Kim Chol had symp­toms shown by per­son poi­soned with organophosphate

The Borneo Post (Sabah) - - HOME -

SHAH ALAM: A med­i­cal wit­ness told the High Court here yes­ter­day that the con­di­tion of mur­dered North Korean Kim Chol was con­sis­tent with symp­toms shown by a per­son poi­soned with organophosphate, a chem­i­cal com­pound found in the deadly nerve agent VX.

Univer­siti Malaya Med­i­cal Cen­tre (PPUM) Med­i­cal Of­fi­cer Dr R. Kalyani, who was at­tached with the emer­gency depart­ment of Hos­pi­tal Pu­tra­jaya at the time Kim Chol, half-brother of North Korean leader Kim Jong-un, was mur­dered, said the ex­ter­nal ex­am­i­na­tion on Kim Chol’s body found that it was dif­fer­ent from the usual cases that they would get.

“Usu­ally, when a pa­tient is brought in dead, or af­ter 30 min­utes of Car­diopul­monary Re­sus­ci­ta­tion( CPR ), the pupils would be fixed and di­lated. But with this pa­tient (Kim Chol), they were fixed but con­stricted. Most of the time, clin­i­cally, it’s due to poi­son­ing, specif­i­cally on organophosphate,” she said.

Organophosphate is acutely toxic to hu­mans, bees and wildlife. It is com­monly found in pes­ti­cides and mostly in liq­uid form.

In re­ply to deputy pub­lic pros­e­cu­tor Raja Zaizul Fari­dah Raja Za­harudin dur­ing ex­am­i­na­tionin-chief, the 13th wit­ness said that when the sub­stance is in­gested or ap­plied, it will cause a se­ries of symp­toms, in­clud­ing mio­sis, which is the con­stric­tion of eye pupils.

She was tes­ti­fy­ing in the trial of two women, In­done­sian Siti Aisyah, 25, and Viet­namese Doan Thi Huong, 28, who are ac­cused with four oth­ers still at large of mur­der­ing Kim Chol, 45, at the Kuala Lumpur In­ter­na­tional Air­port 2 ( klia2) de­par­ture hall at 9am on Feb 13.

De­scrib­ing the pa­tient’s con­di­tion when he was brought to the hos­pi­tal by a team of paramedics, Dr Kalyani said there was no pulse, and he was show­ing no signs of life.

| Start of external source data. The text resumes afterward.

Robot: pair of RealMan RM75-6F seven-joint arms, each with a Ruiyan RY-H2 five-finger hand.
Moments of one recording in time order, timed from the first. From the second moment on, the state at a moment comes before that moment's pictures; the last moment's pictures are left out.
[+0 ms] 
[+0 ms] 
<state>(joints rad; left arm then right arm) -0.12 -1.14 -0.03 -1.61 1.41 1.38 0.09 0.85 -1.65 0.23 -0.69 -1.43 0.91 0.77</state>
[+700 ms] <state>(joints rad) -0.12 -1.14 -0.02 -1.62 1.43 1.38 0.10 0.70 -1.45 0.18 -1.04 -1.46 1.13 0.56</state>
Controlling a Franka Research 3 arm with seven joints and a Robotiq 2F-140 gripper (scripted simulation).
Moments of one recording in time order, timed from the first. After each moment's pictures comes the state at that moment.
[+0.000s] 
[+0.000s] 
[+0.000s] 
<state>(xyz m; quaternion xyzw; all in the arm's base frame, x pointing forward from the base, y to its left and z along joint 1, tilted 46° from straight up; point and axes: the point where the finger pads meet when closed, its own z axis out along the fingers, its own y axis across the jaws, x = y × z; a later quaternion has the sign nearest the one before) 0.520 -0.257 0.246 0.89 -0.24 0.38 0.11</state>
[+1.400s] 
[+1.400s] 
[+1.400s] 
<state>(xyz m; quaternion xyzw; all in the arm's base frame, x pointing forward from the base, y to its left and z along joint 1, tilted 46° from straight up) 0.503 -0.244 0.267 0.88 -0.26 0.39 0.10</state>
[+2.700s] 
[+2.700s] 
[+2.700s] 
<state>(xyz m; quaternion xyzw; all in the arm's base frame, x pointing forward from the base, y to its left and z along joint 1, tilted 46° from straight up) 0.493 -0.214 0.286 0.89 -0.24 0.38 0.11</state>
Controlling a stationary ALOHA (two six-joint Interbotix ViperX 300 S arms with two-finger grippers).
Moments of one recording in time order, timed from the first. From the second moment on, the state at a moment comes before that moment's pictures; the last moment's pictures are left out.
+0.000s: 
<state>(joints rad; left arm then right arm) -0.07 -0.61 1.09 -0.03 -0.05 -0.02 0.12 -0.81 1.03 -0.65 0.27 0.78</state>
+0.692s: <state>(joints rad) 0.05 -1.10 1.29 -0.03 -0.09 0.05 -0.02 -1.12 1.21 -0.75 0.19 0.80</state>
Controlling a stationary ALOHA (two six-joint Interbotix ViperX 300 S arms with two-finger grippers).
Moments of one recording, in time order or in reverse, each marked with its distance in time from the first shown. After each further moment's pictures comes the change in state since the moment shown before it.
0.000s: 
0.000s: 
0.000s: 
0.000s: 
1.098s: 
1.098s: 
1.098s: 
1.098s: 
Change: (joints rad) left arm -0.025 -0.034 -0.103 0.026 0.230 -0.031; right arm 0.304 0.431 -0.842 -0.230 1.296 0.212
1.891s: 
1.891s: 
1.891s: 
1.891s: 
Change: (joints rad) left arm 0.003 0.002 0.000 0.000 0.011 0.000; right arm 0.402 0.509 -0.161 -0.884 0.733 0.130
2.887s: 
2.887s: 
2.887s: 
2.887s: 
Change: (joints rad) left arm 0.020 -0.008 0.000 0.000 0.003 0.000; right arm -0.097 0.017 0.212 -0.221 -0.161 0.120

She added that af­ter con­duct­ing checks on Kim Chol when he ar­rived, they ini­ti­ated CPR im­me­di­ately for 30 min­utes but stopped af­ter that, as there were no signs of re­turn of spon­ta­neous cir­cu­la­tion.

“He was in an un­re­spon­sive con­di­tion and in­tu­bated with man­ual bag. He was not breath­ing. I did not know the name of pa­tient at that time. I got to know his de­tails af­ter see­ing his pass­port (bear­ing the name Kim Chol) which was car­ried by the para­medic team,” she said.

Dr Kalyani, who was on duty at the emer­gency depart­ment on the day of the in­ci­dent, added that the nurse who sent the vic­tim to the hos­pi­tal told her that the vic­tim was a for­eigner trav­el­ling to a des­ti­na­tion who claimed that “some­thing” was sprayed on his face, when he first sought treat­ment at the Me­nara Med­i­cal Clinic at klia2.

“The same nurse told me that the pa­tient was walk­ing and talk­ing when he ar­rived in the clinic, later on he started to sweat, de­velop seizures, sub­se­quently col­lapsed in the clinic,” she said.

Dr Kalyani also added that, the nurse also re­sus­ci­tated the pa­tient while the pa­tient was in­tu­bated and was also given IV Adren­a­line and Atropine med­i­ca­tions.

“IV Adren­a­line is a com­mon drug use to re­sus­ci­tate while Atropine to in­crease the heart beat. Ac­cord­ing to the staff nurse, the pa­tient had col­lapsed and ex­pe­ri­enced episodes of hy­poten­sion, where the blood pres­sure is very low and the heart­beat of the pa­tient fee­ble, so that is why they ad­min­is­tered these two med­i­ca­tions,” she said.